— INFORMATION SUPPLIED —
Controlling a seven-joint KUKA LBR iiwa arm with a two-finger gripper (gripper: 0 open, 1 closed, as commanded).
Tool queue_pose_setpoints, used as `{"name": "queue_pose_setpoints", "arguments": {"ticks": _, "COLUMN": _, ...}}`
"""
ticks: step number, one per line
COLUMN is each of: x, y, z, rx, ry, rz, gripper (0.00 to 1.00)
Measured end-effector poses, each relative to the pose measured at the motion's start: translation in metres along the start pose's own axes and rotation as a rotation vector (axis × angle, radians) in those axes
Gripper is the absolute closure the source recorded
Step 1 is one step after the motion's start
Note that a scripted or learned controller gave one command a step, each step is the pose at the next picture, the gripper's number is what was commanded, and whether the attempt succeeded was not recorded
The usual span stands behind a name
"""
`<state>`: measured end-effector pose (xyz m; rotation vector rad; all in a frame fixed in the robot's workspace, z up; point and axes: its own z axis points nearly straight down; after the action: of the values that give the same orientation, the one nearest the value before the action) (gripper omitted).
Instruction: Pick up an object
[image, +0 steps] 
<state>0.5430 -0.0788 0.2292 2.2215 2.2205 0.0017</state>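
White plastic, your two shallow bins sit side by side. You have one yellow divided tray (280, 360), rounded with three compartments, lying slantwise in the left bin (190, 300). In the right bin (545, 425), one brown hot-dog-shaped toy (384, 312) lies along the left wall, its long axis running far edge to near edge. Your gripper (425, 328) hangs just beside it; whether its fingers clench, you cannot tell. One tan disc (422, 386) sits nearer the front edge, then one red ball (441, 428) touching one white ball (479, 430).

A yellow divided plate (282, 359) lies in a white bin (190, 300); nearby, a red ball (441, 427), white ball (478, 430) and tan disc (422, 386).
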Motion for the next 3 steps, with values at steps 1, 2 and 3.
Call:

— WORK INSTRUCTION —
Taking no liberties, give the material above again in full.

— COMPLETED EXERCISE —
Controlling a seven-joint KUKA LBR iiwa arm with a two-finger gripper (gripper: 0 open, 1 closed, as commanded).
Tool queue_pose_setpoints, used as `{"name": "queue_pose_setpoints", "arguments": {"ticks": _, "COLUMN": _, ...}}`
"""
ticks: step number, one per line
COLUMN is each of: x, y, z, rx, ry, rz, gripper (0.00 to 1.00)
Measured end-effector poses, each relative to the pose measured at the motion's start: translation in metres along the start pose's own axes and rotation as a rotation vector (axis × angle, radians) in those axes
Gripper is the absolute closure the source recorded
Step 1 is one step after the motion's start
Note that a scripted or learned controller gave one command a step, each step is the pose at the next picture, the gripper's number is what was commanded, and whether the attempt succeeded was not recorded
The usual span stands behind a name
"""
`<state>`: measured end-effector pose (xyz m; rotation vector rad; all in a frame fixed in the robot's workspace, z up; point and axes: its own z axis points nearly straight down; after the action: of the values that give the same orientation, the one nearest the value before the action) (gripper omitted).
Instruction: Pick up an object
[image, +0 steps] 
<state>0.5430 -0.0788 0.2292 2.2215 2.2205 0.0017</state>
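White plastic, your two shallow bins sit side by side. You have one yellow divided tray (280, 360), rounded with three compartments, lying slantwise in the left bin (190, 300). In the right bin (545, 425), one brown hot-dog-shaped toy (384, 312) lies along the left wall, its long axis running far edge to near edge. Your gripper (425, 328) hangs just beside it; whether its fingers clench, you cannot tell. One tan disc (422, 386) sits nearer the front edge, then one red ball (441, 428) touching one white ball (479, 430).

A yellow divided plate (282, 359) lies in a white bin (190, 300); nearby, a red ball (441, 427), white ball (478, 430) and tan disc (422, 386).
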Motion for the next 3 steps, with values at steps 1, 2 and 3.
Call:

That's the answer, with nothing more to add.